The constant need to develop environmental friendly processes using renewable raw materials and to reduce harmful waste production motivates the present investigation focusing on biocatalyst development for enzymatic synthesis, a biotechnological approach in the field of green chemistry.

At first, structural functional experiments were made for a β-glucosidase from T. neapolitana (TnBgl3B). As a result the first three-domain thermostable member of a glycoside hydrolase (GH) from family 3 was reported, giving insights on substrate specificity and some structural explanations for its use in synthesis of alkyl glucosides. Moreover, efficiency in hexyl glucoside synthesis was compared between two thermostable β-glucosidases from T. neapolitana, belonging to family 1 (GH1) and 3 (GH3), TnBgl1A and TnBgl3B, respectively. For this purpose, a novel direct screening method in 96-well format was developed, using glucose, a cheap substrate from renewables, together with hexanol for reverse hydrolysis in a two-phase system.

The GH1 β-glucosidase TnBgl1A was, in a following study, used as biocatalyst in hydrolysis reactions, connected to flavonoid extractions from onion waste using pressurized hot water, to obtain a uniform deglycosylated product. Structural homology models and mutagenesis around the aglycone in the active site, was in this case used to identify important residues that led to increased hydrolytic activity towards flavonoid 3-glucosides.

The second part of the project focused on thermostable glycosynthases, which were engineered and tested using oligosaccharide synthesis as main model reaction. Two methodologies were used to obtain synthesis products, one using fluorinated sugar as donor, and the second using an exogenous nucleophile. The product specificity was shown to be towards synthesis of β-1,3-linkages for both TnBgl1A and TnBgl3B.

Structural examination of theTnBgl1A glycosynthase, after docking with the substrate, showed flexibility at the active site with catalytic residues located on loops, a statement verified using molecular dynamics.

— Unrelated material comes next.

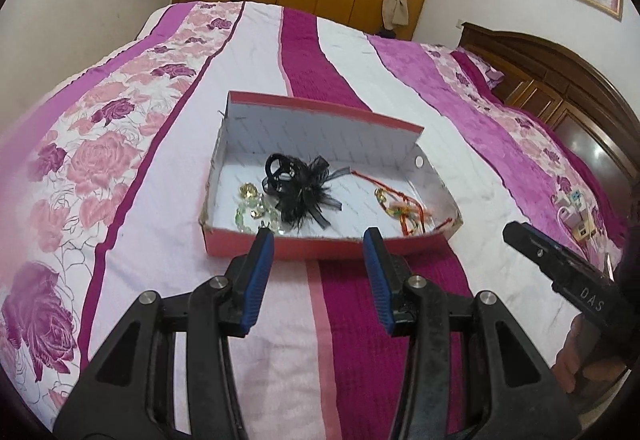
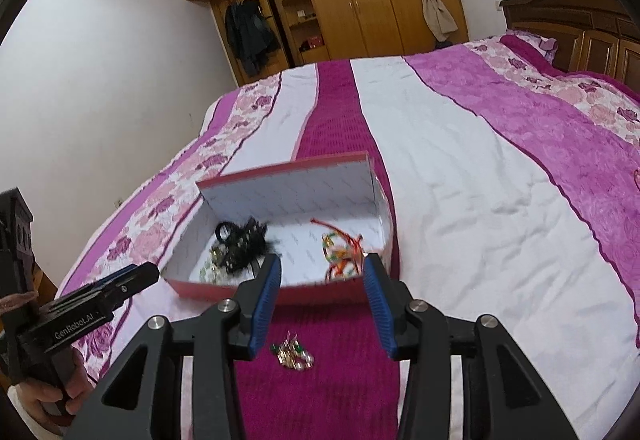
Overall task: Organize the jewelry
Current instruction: 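Withdraw both tools from the box toward the green bead earrings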
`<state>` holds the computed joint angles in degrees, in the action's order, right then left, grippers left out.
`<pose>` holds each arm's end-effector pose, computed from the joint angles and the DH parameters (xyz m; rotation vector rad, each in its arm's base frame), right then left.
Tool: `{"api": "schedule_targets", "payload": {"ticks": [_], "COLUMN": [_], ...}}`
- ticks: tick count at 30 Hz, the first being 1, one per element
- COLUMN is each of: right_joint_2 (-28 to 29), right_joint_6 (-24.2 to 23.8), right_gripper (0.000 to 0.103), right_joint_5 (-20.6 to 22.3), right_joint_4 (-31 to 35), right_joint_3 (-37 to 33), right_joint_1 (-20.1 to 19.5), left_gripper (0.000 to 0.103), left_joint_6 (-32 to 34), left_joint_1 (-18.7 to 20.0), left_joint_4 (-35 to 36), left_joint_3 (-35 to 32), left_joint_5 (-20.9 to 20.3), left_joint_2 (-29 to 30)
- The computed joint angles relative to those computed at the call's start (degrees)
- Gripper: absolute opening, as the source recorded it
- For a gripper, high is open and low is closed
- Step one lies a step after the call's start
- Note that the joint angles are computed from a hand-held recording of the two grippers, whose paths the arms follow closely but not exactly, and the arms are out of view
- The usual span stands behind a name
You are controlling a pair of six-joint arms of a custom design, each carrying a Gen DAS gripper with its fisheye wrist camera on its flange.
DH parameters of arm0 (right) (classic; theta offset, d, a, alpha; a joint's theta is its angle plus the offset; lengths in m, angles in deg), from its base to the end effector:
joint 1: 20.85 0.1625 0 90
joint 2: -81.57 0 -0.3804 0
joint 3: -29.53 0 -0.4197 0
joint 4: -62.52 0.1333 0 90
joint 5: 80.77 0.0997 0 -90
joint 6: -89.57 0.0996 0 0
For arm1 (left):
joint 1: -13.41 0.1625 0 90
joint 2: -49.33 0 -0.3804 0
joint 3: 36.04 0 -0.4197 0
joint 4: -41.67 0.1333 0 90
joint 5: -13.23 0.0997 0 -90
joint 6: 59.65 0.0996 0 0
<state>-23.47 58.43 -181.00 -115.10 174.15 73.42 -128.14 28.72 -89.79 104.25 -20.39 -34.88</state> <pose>0.1424 -0.3547 0.2711 0.6866 -2.4892 1.0647 -0.2854 -0.3023 0.1142 0.2915 2.3626 -1.1115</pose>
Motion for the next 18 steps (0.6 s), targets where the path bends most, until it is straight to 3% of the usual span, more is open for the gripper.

The construction of a glycosynthase from TnBgl3B required an extra mutation next to the nucleophile. A residue that stabilized the product at the +1 subsite was also identified, together with one more hydrophobic residue located on the loop from the second domain, suggested to be important for the accommodation of acceptor molecules.

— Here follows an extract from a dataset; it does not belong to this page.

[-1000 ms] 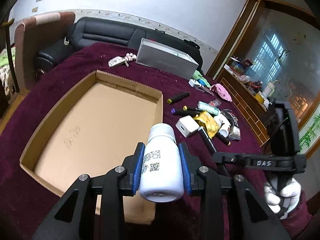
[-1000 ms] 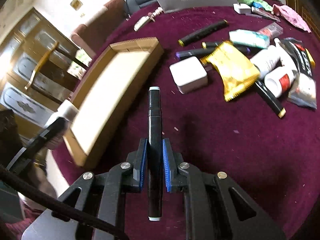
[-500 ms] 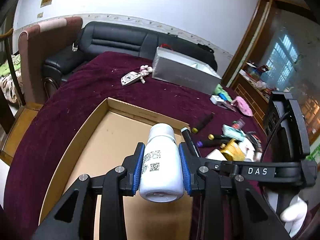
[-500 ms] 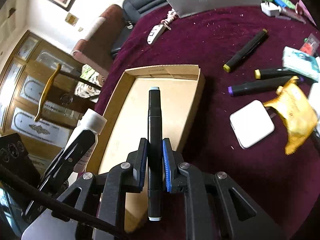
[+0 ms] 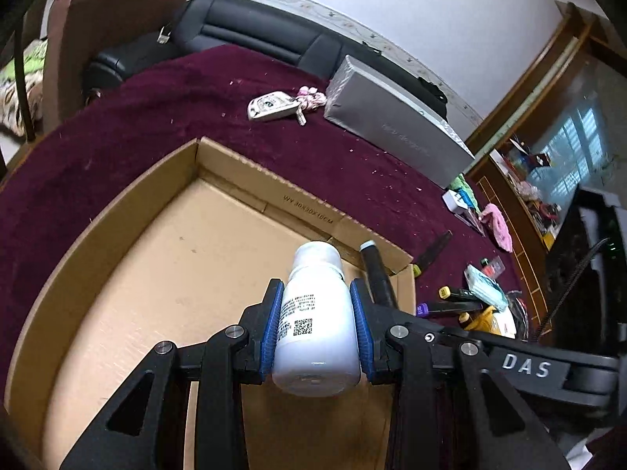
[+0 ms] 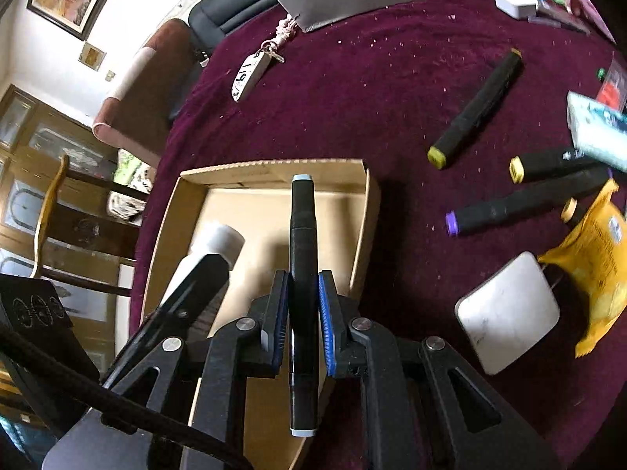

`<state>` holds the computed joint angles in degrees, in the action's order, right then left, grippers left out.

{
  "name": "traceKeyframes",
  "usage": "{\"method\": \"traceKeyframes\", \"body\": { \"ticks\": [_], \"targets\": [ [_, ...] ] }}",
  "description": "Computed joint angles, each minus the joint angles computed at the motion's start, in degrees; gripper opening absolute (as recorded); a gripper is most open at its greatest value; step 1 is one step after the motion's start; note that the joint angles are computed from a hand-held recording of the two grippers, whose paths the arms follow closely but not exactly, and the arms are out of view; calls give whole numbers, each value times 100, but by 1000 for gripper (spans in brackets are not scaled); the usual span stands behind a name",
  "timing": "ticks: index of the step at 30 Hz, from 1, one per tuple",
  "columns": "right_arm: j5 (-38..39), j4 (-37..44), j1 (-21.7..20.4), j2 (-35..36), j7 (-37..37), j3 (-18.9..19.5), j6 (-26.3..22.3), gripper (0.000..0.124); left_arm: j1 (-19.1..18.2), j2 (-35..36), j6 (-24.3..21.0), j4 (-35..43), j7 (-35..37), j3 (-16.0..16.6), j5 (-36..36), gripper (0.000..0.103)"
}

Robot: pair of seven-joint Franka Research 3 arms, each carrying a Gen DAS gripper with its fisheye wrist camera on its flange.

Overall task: Organize objects
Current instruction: 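Carry the bottle toward the cardboard tray while the right gripper grasps a black marker, then lower the bottle and marker into the tray and open both grippers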

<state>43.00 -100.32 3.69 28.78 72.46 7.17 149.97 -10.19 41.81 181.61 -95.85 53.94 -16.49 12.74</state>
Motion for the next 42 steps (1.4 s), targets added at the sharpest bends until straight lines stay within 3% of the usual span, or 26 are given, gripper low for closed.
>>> {"method": "traceKeyframes", "body": {
  "ticks": [6, 8, 11, 15, 22, 24, 26, 29, 34, 38, 42],
  "targets": [
    [-421, 142, 148, 78, 248, -133, -19, 13, 159, 171, 59, -52, -261, -244, -240, 29],
    [-538, 161, 179, 90, 323, -160, -17, 13, -183, 63, 176, -154, -580, 130, -331, 29],
    [-685, 205, 201, 120, 465, -202, -53, 13, -453, 39, 315, -218, -1006, 388, -434, 29],
    [-957, 222, 291, 134, 714, -290, -11, 15, -1071, -50, 623, -390, -1673, 991, -600, 29],
    [-1207, 196, 328, 107, 932, -288, 18, 15, -1017, -138, 571, -463, -1980, 994, -397, 28],
    [-1262, 191, 341, 106, 956, -295, 55, 15, -935, -229, 722, -604, -2053, 950, -362, 33],
    [-1286, 215, 328, 131, 928, -278, 94, 15, -890, -344, 849, -741, -2099, 966, -340, 45],
    [-1427, 232, 398, 167, 972, -330, 248, 15, -1245, -571, 1044, -937, -2106, 1438, -409, 56],
    [-1318, -18, 298, 20, 805, -181, 662, 15, -804, -793, 1056, -1135, -1824, 1005, -89, 60],
    [-800, -613, 44, -444, 169, 80, 1113, 20, -989, -1009, 907, -1255, -1552, 1096, 62, 60],
    [-128, -1333, -174, -1010, -655, 267, 1714, 28, -1056, -1161, 732, -1312, -1295, 927, 241, 60]
  ]
}}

A natural product (antioxidant), such as the flavonoid quercetin-3-glucoside was also used as acceptor molecule in glycosynthase reactions at high temperature (70° C), in an attempt to look at an alternative acceptor and to expand the glycosynthase application to selective glycosylation of antioxidants. This assay used the exo-glycosynthases from TnBgl1A and TnBgl3B plus a new endo-glycosynthase constructed of a cellulase belonging to GH12 from R. marinus (RmCel12A). The main product of the thermostable glycosynthases was quercetin-3,4’-diglucoside when quercetin-3-glucoside was used as acceptor. Hence the 4’-hydroxyl of the acceptor was selected in the transglycosylation reactions, when the molecule was fitted in the active site.

In conclusion, thermostable glycoside hydrolases and glycosynthases can be useful biocatalysts for synthesising chemicals from renewable resources, such as alkyl glucosides, oligosaccharides or flavonoids with modified glycosylation. Thanks to the structural and functional information, the biocatalysts can be developed to harbour new or altered activities relevant for use to process renewable resources, such as in the modification of flavonoids combined with extraction form onion waste. Structural data also aided the construction of new glycosynthases coming from less investigated families like GH3. New interesting applications in antioxidant stabilization were assayed using thermostable glycosynthase for the glucosylation of flavonoids.